«Una rotatoria per ridurre gli incidenti»
MANOPPELLO. Un primo passo è stato compiuto dall'amministrazione comunale di Manoppello per la soluzione del problema del miglioramento della circolazione stradale sulla statale 5 Tiburtina Valeria,...
MANOPPELLO. Un primo passo è stato compiuto dall'amministrazione comunale di Manoppello per la soluzione del problema del miglioramento della circolazione stradale sulla statale 5 Tiburtina Valeria, nel tratto critico che va dal bivio di Manoppello di Ponte Alba al fatidico incrocio con la strada di innesto a Manoppello Scalo. Due punti che hanno finora scritto pagine poco edificanti per la locale sicurezza stradale.

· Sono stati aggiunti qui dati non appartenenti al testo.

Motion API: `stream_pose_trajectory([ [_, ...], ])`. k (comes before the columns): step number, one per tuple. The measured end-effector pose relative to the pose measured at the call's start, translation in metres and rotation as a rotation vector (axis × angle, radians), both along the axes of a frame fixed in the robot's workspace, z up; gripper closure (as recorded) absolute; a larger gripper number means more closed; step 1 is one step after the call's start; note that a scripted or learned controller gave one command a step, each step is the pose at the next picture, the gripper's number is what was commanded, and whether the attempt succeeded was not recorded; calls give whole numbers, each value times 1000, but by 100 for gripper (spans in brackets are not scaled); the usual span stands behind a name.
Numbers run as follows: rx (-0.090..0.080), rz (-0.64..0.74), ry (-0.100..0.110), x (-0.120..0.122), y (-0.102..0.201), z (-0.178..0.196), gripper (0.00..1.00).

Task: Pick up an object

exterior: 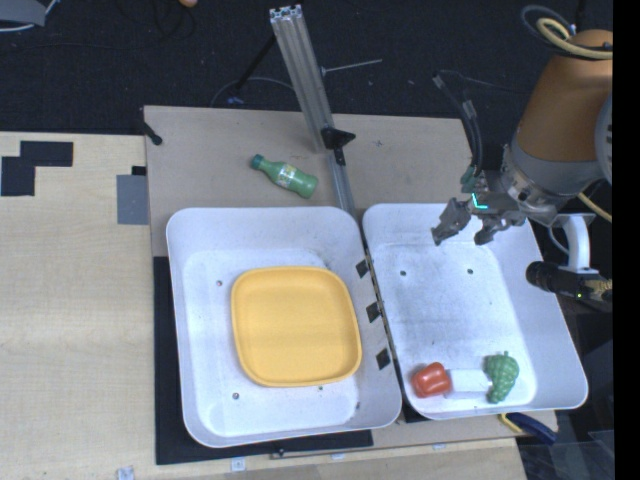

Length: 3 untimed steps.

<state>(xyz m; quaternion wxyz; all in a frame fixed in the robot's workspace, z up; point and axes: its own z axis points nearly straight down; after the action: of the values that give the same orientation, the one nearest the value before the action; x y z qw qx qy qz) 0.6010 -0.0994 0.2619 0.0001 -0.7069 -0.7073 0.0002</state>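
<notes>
My gripper (467, 229) hangs over the far edge of the right bin (455, 298), its two dark fingers spread apart with nothing between them. At that bin's near edge lie a red toy pepper (431, 379) and a green broccoli-like toy (501, 375), side by side with a gap between them. Both are well below the gripper in the view. A yellow square plate (296, 325) lies flat in the middle of the left bin (200, 258).
A small green bottle (285, 175) lies on its side on the bench behind the left bin. A slanted aluminium post (310, 78) rises behind the gap between the bins. Black clips (372, 308) sit along the divide.
</notes>
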Motion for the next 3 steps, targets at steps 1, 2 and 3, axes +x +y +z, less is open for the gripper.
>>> stream_pose_trajectory([
  [1, 0, 0, 0, 0, 0, 0, 0],
  [2, 0, 1, 5, 7, 4, -59, 0],
  [3, 0, 0, 4, 7, -2, -104, 0],
])
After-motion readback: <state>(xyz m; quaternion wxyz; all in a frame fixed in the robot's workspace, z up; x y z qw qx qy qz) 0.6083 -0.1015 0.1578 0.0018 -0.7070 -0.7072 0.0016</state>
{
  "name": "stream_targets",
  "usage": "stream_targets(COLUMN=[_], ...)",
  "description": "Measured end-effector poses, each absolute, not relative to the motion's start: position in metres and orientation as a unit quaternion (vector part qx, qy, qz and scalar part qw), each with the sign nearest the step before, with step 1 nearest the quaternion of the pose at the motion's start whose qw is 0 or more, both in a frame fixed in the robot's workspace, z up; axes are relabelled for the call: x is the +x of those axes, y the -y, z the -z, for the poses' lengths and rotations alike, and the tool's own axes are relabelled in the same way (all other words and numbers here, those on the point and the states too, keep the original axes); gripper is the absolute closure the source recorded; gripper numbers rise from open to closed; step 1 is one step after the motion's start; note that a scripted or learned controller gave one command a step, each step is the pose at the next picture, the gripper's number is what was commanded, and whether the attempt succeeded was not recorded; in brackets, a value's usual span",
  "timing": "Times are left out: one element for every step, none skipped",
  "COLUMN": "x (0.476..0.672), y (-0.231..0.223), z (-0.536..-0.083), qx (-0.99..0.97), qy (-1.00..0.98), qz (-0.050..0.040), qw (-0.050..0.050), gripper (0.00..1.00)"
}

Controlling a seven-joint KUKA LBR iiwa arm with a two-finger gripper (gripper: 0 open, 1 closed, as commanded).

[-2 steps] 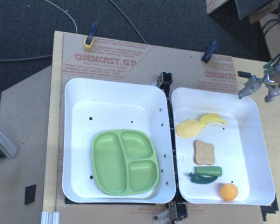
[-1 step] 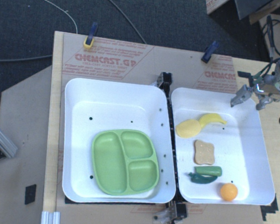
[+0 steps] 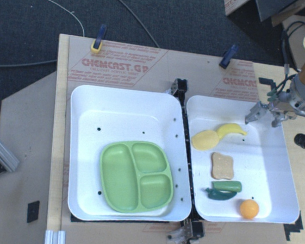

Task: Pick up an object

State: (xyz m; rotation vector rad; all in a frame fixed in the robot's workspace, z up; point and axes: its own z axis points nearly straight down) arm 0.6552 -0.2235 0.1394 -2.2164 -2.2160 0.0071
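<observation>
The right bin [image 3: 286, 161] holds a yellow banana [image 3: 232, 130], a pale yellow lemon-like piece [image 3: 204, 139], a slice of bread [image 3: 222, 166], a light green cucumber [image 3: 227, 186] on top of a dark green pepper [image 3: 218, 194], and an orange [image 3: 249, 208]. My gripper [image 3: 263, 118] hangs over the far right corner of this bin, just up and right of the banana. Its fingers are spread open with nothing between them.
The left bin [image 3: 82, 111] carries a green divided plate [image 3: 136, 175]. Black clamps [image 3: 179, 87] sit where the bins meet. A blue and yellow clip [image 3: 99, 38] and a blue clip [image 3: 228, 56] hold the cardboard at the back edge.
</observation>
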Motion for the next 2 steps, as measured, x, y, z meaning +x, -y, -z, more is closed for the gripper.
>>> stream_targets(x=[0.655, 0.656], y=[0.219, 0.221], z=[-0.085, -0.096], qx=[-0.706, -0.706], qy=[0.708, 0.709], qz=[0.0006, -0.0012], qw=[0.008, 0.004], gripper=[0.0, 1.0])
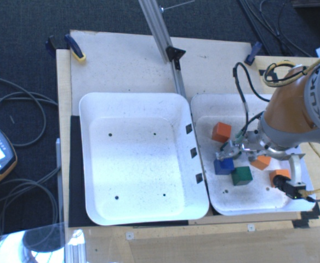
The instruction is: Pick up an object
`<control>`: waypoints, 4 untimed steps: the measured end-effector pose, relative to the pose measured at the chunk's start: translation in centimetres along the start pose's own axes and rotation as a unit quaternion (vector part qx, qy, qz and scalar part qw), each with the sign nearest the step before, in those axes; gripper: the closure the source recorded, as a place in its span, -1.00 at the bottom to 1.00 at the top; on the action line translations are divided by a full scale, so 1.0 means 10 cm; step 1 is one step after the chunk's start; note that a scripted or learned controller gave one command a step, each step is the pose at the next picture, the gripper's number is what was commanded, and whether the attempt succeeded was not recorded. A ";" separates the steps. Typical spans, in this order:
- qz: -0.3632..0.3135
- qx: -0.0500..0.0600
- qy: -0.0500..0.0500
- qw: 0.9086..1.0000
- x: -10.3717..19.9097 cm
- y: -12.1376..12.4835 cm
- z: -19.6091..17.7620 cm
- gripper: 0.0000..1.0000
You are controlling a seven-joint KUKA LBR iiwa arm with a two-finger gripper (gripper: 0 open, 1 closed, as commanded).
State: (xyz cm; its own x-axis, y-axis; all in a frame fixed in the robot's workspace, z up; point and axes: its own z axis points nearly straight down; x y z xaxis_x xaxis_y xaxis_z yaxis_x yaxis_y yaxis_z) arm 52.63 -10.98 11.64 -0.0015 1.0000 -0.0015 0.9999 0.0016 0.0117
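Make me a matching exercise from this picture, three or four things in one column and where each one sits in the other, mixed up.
Things:
1. blue block
2. green block
3. orange cube
4. yellow-tipped clamp

Places:
A. top left corner of the bench board
B. in the right bin, farthest up the view of the blocks
C. right under the pincer
D. in the right bin, just right of and below the blue one

Pairs: 1-C, 2-D, 3-B, 4-A

Bins (94, 147) – white plastic, speckled; bench (121, 64) – wood.
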 end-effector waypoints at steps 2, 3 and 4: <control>0.001 0.008 0.002 1.000 0.28 0.12 0.17 -1.00; 0.000 0.003 0.000 1.000 0.26 0.71 0.17 -1.00; 0.004 0.008 0.000 1.000 -0.46 0.31 0.17 -1.00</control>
State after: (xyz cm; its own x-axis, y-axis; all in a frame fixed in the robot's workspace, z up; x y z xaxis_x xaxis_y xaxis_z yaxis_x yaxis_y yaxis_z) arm 55.79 -15.60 10.00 0.0070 1.0000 -0.0019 1.0000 -0.0070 -0.0035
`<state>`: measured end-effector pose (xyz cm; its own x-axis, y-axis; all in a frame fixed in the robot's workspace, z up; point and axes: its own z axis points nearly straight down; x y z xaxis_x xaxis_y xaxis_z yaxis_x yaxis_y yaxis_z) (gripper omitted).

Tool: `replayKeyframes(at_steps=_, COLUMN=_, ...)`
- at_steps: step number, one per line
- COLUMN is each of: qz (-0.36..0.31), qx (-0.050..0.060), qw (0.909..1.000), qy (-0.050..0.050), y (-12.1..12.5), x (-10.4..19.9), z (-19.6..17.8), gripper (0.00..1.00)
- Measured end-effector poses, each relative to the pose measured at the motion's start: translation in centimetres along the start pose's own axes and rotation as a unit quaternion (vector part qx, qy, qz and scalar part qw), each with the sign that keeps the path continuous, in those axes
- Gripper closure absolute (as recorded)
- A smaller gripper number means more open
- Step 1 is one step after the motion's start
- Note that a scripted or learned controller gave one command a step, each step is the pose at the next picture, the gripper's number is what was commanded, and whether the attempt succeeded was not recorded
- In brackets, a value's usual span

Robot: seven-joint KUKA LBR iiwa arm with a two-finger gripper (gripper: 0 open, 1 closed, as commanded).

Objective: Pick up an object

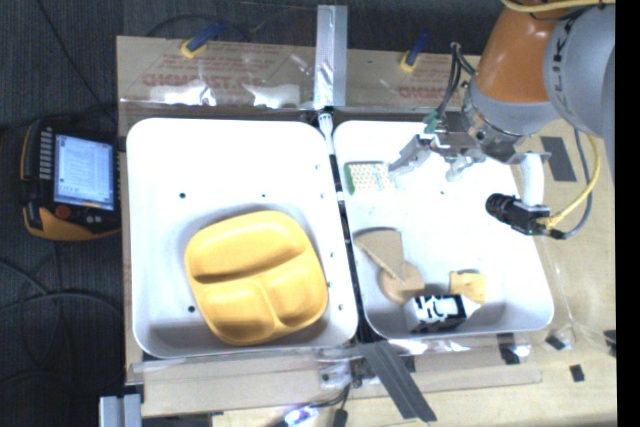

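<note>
Right now I am hovering my tool (432,158) over the far part of the right bin (520,315), its two fingers spread apart with nothing between them. I am reaching in from the right, so the wrist is hanging above the bin's far right corner. Just left of my fingertips, a small green-dotted card (367,177) is lying flat near the bin's far left corner; I judge it the closest candidate, though flat things are giving little to grip. Its long axis is running left to right. Nearer, a tan wooden scoop (388,263) is lying with its long axis slanting from far-left to near-right. Beside it a black-and-white object (437,309) and a yellow piece (468,285) are sitting together. A yellow divided tray (257,273) is resting in the left bin (160,165).
</note>
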<state>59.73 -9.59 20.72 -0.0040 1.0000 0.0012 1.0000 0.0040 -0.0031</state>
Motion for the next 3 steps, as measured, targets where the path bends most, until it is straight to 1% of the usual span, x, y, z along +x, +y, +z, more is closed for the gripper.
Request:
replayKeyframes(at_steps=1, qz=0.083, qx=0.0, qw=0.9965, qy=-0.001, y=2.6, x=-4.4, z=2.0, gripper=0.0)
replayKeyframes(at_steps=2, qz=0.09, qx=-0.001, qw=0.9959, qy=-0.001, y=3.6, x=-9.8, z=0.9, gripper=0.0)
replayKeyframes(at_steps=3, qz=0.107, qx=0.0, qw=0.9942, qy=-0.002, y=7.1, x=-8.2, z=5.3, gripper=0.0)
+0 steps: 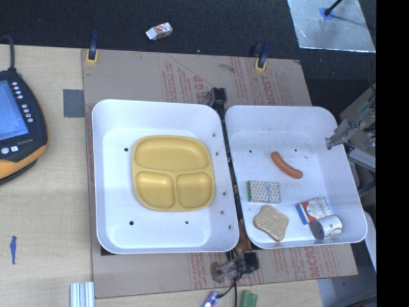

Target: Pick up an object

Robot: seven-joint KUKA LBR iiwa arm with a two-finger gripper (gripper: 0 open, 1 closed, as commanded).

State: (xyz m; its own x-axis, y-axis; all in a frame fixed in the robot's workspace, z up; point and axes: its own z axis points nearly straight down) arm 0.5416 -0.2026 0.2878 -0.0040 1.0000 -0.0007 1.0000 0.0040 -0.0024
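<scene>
The right bin [332, 123] holds several small items. A reddish sausage [285, 164] lies near its middle. Below it rests a green-and-white patterned packet [264, 191], and a tan slice of toast [271, 222] lies at the front. A can with a red, white and blue label [319, 217] lies on its side in the front right corner. My gripper [339, 137] pokes in from the right edge, over the bin's right rim, up and to the right of the sausage. It holds nothing that I can see.
The left bin [108, 171] holds a yellow divided plate [172, 171]. An orange-edged teach pendant [16, 126] lies on the bench at far left. Clamps sit at the back edge of the cardboard [91, 55] and between the bins.
</scene>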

Drammatici i ricordi degli incidenti avvenuti sull'incrocio di Ponte Alba con il suo lungo elenco di decessi, avvenuti in misura minore anche sul secondo dove tutt'ora è installato sul semaforo un rilevatore di velocità e di irregolare passaggio col rosso. Un’attrezzatura contestata dai più perché ritenuta non proprio regolare e che finora ha elevato multe per oltre 800 mila euro. I due consiglieri di minoranza Pd, Katia Colalongo e Lorenzo Esposito, in attesa che si possa risolvere la problematica tutt'ora aperta sull'incrocio con lo Scalo per il quale è stata chiesta l’installazione di count down per rilevare gli effettivi tempi di transito degli automobilisti nell'incrocio (che in ogni caso va sistemato nella segnaletica orizzontale), si sono fatti promotori di una mozione, presentata ed approvata all'unanimità dal consiglio comunale, proprio per utilizzare i proventi ricavati dalle sanzioni elevate fino ad oggi. La mozione impegna l'amministrazione alla realizzazione di una rotatoria all'incrocio con Ponte Alba, con un progetto fatto elaborare dalla precedente amministrazione Pd di Gennaro Matarazzo. Il progetto troverebbe copertura economica dai proventi delle sanzioni emesse fino ad oggi per le violazioni del Codice della strada, per legge destinati almeno al 50% per finanziare interventi volti alla sicurezza stradale. «La costruzione di una rotonda è fondamentale», affermano i due consiglieri. In quell'incrocio transitano non solo i residenti ma anche i mezzi turistici che si dirigono verso la basilica del Volto Santo e le località montane «con un volume di traffico notevolmente cresciuto dopo l'aumento delle tariffe autostradali».